Rund ums letzte Heimspiel des VfB gegen Schalke 04 hätten einige Fans das Bier entdeckt und seien so begeistert gewesen, dass sie zwischenzeitlich einige Kisten nachgekauft haben, sagt Caspar. Gut, sie können nachfühlen, wie es sich anfühlt, bei kleiner Flamme gegart zu werden. Den VfB muss man sich ja schönsaufen.

Aus Aschaffenburg hat ihm eine begeisterte Kundin geschrieben, die fürs Weihnachtsmenü 16 Maultaschen geordert hat. Die kann man nämlich auch eingeschweißt und im Viererpack kaufen. Ein Besucher aus Berlin hat ihm gar empfohlen, doch einen Laden dort aufzumachen. Wie der Zufall will, heute ist Caspar in Berlin und schaut sich am Gendarmenmarkt ein Lokal an. Genügend Schwaben hat es da ja. Die würden bei seinem Slogan „0 % Chemie, 100 % Maultaschen“ sicher Heimatgefühle bekommen.

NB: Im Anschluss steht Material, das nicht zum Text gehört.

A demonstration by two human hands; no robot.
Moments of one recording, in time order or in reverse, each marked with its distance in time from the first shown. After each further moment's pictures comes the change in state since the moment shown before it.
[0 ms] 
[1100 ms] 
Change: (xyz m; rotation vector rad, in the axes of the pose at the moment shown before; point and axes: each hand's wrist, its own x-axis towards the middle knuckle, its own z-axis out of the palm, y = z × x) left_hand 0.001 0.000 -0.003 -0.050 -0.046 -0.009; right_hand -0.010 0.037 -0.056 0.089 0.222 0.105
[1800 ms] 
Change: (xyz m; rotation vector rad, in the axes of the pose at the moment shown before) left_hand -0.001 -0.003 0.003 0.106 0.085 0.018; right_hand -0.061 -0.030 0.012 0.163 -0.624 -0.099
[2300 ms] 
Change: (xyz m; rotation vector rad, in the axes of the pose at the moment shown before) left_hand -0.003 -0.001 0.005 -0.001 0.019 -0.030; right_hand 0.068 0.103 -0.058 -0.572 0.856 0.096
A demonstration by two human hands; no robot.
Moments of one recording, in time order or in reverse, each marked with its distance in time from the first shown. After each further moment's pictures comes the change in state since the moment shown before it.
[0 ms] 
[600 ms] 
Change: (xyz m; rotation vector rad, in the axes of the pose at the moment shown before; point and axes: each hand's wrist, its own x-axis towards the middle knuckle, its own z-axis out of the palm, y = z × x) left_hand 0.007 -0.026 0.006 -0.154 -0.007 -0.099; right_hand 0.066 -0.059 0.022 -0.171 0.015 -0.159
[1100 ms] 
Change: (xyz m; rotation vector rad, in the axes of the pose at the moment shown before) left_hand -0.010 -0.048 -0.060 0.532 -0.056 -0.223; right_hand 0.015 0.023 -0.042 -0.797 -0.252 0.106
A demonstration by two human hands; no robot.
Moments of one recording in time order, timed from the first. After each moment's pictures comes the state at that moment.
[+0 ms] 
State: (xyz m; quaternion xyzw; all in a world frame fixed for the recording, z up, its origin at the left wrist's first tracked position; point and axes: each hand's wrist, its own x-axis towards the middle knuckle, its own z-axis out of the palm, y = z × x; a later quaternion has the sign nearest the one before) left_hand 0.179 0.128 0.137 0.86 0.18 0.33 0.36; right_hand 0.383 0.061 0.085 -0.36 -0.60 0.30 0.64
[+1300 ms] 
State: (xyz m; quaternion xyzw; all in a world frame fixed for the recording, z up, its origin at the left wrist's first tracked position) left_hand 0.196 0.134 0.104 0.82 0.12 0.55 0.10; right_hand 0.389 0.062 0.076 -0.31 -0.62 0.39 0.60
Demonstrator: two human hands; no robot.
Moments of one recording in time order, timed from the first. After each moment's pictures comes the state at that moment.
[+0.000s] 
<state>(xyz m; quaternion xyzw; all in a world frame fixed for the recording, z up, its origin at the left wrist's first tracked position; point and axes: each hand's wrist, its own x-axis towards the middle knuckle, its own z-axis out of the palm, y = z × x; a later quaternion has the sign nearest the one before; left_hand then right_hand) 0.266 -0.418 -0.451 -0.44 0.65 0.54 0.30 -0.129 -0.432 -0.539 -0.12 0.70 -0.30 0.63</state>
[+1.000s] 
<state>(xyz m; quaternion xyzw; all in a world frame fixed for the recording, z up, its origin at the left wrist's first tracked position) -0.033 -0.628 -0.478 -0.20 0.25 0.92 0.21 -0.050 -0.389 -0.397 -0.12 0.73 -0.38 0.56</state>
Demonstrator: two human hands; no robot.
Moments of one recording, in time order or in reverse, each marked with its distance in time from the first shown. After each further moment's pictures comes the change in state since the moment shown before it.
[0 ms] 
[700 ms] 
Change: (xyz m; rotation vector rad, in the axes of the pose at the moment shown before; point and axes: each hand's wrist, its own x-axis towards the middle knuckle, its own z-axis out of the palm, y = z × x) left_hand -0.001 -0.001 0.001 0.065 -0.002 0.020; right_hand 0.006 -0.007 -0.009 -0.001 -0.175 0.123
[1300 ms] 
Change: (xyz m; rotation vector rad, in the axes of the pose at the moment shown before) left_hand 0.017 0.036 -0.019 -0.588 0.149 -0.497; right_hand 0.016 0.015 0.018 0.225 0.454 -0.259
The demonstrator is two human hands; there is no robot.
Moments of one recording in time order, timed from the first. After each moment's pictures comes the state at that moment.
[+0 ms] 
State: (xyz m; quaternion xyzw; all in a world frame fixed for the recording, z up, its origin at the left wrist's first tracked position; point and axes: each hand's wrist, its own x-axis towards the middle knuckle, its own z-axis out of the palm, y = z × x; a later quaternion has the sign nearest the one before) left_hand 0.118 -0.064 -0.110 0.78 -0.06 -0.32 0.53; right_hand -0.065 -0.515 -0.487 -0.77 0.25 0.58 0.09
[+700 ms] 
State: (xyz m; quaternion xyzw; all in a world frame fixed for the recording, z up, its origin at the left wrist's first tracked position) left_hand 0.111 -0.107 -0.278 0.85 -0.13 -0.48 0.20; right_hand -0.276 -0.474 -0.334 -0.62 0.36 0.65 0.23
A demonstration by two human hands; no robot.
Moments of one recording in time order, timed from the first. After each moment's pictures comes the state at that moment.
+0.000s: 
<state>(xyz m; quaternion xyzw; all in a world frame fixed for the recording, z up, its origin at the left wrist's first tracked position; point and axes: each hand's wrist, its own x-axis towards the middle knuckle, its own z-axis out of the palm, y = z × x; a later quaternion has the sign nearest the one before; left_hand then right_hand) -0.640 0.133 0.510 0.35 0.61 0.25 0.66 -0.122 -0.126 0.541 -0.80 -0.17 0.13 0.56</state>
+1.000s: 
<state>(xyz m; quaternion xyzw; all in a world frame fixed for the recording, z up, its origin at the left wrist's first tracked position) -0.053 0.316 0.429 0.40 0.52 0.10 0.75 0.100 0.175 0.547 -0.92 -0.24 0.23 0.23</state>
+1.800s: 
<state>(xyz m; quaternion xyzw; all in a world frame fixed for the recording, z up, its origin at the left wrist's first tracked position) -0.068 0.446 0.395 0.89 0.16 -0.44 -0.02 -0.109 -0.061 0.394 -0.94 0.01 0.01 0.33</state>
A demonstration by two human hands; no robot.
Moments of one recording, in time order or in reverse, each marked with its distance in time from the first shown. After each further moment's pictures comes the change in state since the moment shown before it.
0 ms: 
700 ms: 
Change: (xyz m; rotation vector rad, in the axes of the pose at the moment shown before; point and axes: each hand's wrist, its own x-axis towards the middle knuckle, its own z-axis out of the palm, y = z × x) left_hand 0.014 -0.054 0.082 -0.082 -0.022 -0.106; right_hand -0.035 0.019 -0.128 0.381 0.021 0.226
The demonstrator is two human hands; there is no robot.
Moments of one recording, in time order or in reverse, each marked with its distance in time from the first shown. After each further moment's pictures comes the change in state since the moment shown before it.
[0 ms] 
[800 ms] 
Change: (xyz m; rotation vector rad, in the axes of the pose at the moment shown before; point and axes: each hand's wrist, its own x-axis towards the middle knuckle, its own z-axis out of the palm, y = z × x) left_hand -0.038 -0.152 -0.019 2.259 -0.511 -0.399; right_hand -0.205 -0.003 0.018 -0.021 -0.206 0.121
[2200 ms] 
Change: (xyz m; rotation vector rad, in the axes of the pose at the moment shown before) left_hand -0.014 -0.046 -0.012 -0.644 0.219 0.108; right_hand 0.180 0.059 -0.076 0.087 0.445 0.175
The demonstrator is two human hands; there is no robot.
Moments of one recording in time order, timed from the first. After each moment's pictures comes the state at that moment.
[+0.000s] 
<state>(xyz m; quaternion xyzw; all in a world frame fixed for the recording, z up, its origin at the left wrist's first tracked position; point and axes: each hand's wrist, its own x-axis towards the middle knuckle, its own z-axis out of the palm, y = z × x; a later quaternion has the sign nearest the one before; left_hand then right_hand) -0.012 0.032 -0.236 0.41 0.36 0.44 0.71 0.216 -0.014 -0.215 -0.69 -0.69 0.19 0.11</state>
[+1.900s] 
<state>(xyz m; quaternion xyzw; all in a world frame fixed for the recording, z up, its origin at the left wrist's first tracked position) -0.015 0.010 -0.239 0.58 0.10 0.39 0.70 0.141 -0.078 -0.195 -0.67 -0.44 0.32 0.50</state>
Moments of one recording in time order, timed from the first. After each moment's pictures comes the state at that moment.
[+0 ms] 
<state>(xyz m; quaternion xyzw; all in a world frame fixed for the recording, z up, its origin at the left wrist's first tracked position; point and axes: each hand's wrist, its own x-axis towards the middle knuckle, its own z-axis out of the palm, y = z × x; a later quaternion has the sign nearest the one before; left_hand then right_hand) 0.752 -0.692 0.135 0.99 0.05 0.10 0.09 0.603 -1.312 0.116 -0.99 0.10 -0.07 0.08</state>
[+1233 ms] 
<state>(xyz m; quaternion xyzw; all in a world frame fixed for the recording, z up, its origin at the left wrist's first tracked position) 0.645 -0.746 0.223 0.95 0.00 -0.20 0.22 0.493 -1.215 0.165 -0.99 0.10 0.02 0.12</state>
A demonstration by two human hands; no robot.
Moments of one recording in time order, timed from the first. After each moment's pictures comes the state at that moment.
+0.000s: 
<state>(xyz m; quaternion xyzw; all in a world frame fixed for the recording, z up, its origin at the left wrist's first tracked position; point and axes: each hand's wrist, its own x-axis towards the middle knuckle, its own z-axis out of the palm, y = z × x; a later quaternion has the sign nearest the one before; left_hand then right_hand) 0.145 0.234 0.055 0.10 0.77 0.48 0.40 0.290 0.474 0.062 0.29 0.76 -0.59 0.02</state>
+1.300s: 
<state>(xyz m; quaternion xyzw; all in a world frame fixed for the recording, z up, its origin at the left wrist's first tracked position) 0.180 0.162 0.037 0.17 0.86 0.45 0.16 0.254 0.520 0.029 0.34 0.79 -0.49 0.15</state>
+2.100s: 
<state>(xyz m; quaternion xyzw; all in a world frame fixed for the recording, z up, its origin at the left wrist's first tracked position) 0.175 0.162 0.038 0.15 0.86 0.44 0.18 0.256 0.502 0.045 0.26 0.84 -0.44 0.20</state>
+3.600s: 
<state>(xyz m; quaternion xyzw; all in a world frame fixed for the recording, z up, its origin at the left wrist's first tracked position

Mittlerweile lässt er ob der Menge an benötigten Maultaschen in einer Großküche fertigen. Am Rezept tüftelt er immer weiter. Denn die Suche nach Perfektion gerade in Geschmacksdingen ist ja eine endlose.

Herr Kächele an der Haltestelle Stadtmitte ist unter der Woche von 9 bis 19 Uhr geöffnet, samstags von 10.30 bis 19 Uhr.